Work instructions
Pick the lines holding the string "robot" out of the records and copy them.

Extracted data entries:
• • • • • • •
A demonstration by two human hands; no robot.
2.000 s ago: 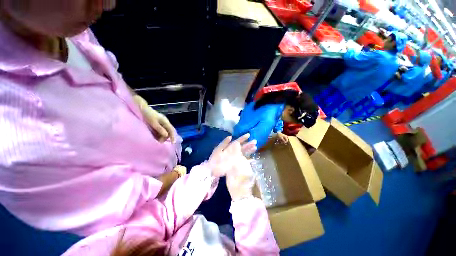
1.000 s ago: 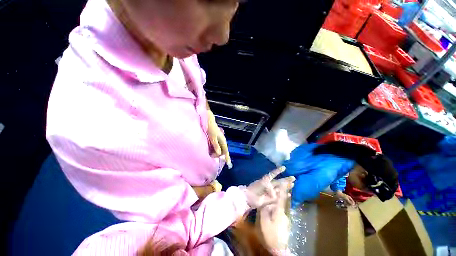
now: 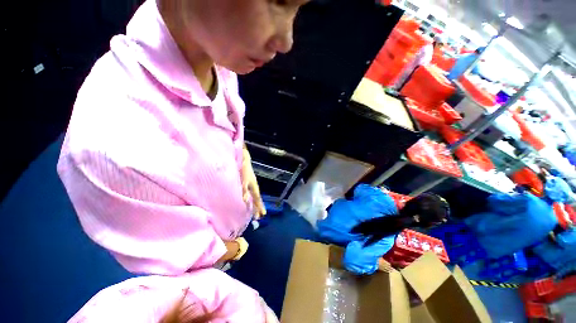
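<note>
Neither of my hands is in view. Only a pink sleeve [image 3: 183,296], apparently mine, shows at the bottom edge. A person in a pink striped smock [image 3: 151,170] stands close at the left, with one hand [image 3: 251,189] hanging in front of the body and a yellowish band at the other wrist. An open brown carton [image 3: 304,284] stands at the bottom centre with clear shiny parts [image 3: 338,295] inside, cut off by the lower edge. A second open carton [image 3: 432,287] stands to its right.
A blue-coated worker [image 3: 360,217] bends behind the cartons, beside a red crate [image 3: 418,246]. Black boxes [image 3: 309,82], a hand trolley [image 3: 275,170], a whitish bag [image 3: 312,200] and a pale board [image 3: 341,171] stand behind. Benches with red bins [image 3: 432,158] and blue-coated workers [image 3: 515,221] are at the right.
My raised, touching hands have dropped out of view. The view has shifted, and the nearer carton shows more fully. The blue-coated worker has turned, with the head facing away.
</note>
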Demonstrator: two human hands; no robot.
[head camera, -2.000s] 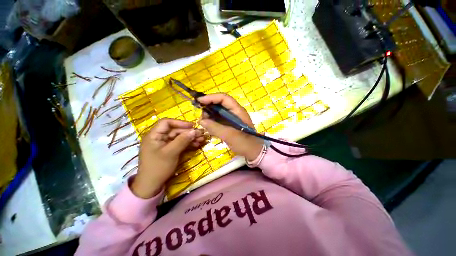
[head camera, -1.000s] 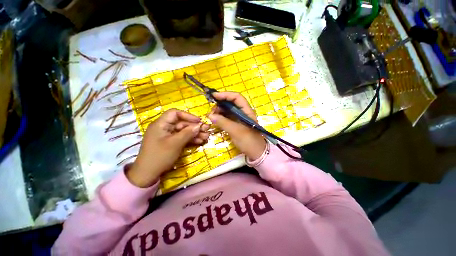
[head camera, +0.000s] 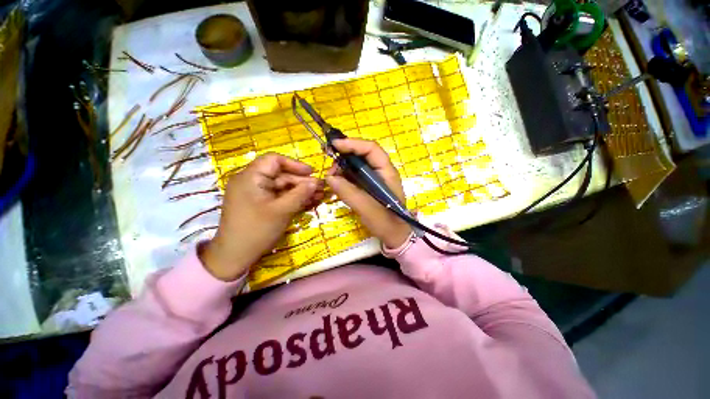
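Note:
The shiny yellow flexible circuit panel (head camera: 405, 117) with brown grid lines lies in front of me. My right hand (head camera: 370, 191) holds the black soldering iron (head camera: 366, 178), its metal tip pointing up and left above the panel, with the thin solder feed tube beside it. My left hand (head camera: 268, 204) is over the panel's left part, thumb and fingers pinched together close to my right fingertips. Something thin, perhaps a lead wire, seems to be between the fingers, too small to tell. Several lead wires (head camera: 191, 195) lie across the panel's left edge.
Loose wires (head camera: 136, 140) lie on the white board at left. A round tin (head camera: 223, 40), open brown box (head camera: 311, 35), dark cutters (head camera: 399, 48) and phone (head camera: 430, 23) are beyond the panel. A black box (head camera: 553, 101) with cables and a green spool (head camera: 574, 27) stand at right.
The view has shifted, showing more of the phone and green spool. Both hands stay close together over the panel, and the iron is still in my right hand.

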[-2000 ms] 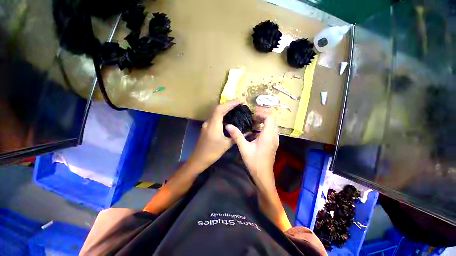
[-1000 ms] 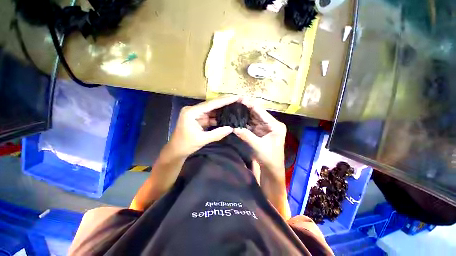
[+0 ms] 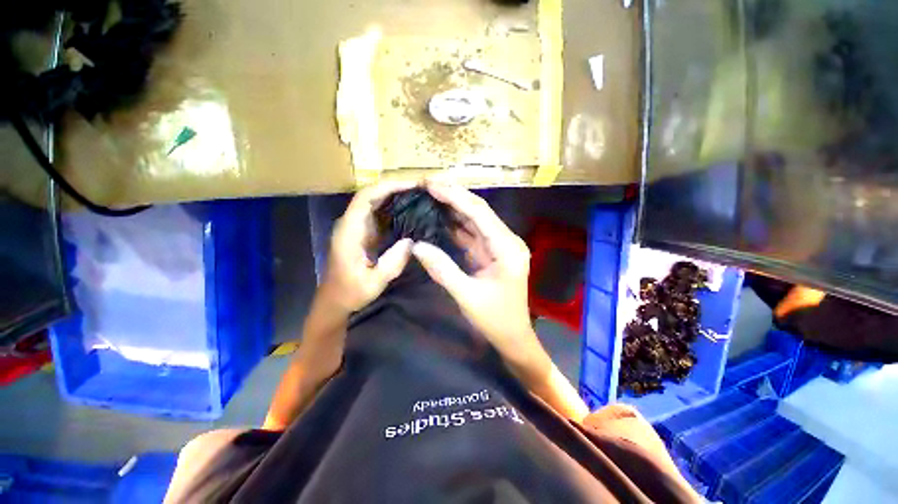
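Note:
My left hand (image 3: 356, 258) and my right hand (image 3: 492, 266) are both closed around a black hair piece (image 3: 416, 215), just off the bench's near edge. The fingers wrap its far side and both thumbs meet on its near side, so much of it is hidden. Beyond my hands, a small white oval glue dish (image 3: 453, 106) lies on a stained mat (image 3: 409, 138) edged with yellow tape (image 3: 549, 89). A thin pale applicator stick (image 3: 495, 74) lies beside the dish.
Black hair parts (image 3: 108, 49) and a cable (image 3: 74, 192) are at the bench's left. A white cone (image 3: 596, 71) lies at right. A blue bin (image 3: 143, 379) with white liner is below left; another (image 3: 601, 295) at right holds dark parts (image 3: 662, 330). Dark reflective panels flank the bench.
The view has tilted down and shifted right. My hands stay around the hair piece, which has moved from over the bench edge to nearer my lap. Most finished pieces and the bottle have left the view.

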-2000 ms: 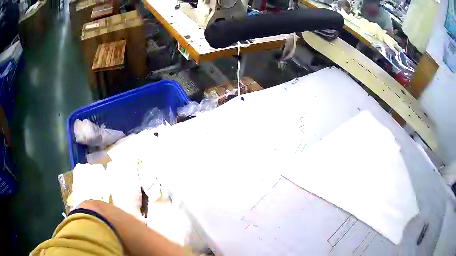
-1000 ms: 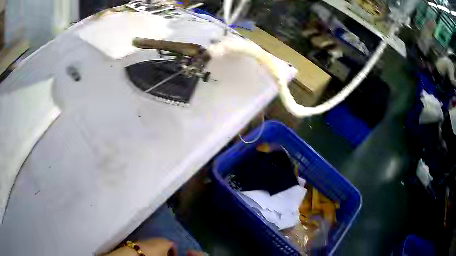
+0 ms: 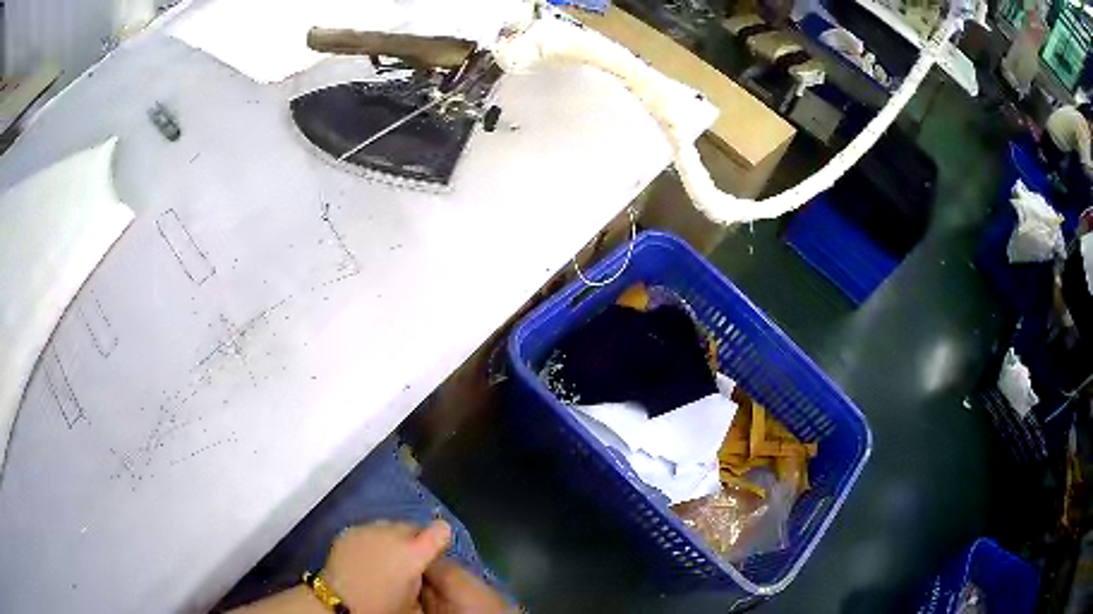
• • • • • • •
Output for this task
A demonstration by two human hands; no robot.
Demonstrator: two human hands; no robot.

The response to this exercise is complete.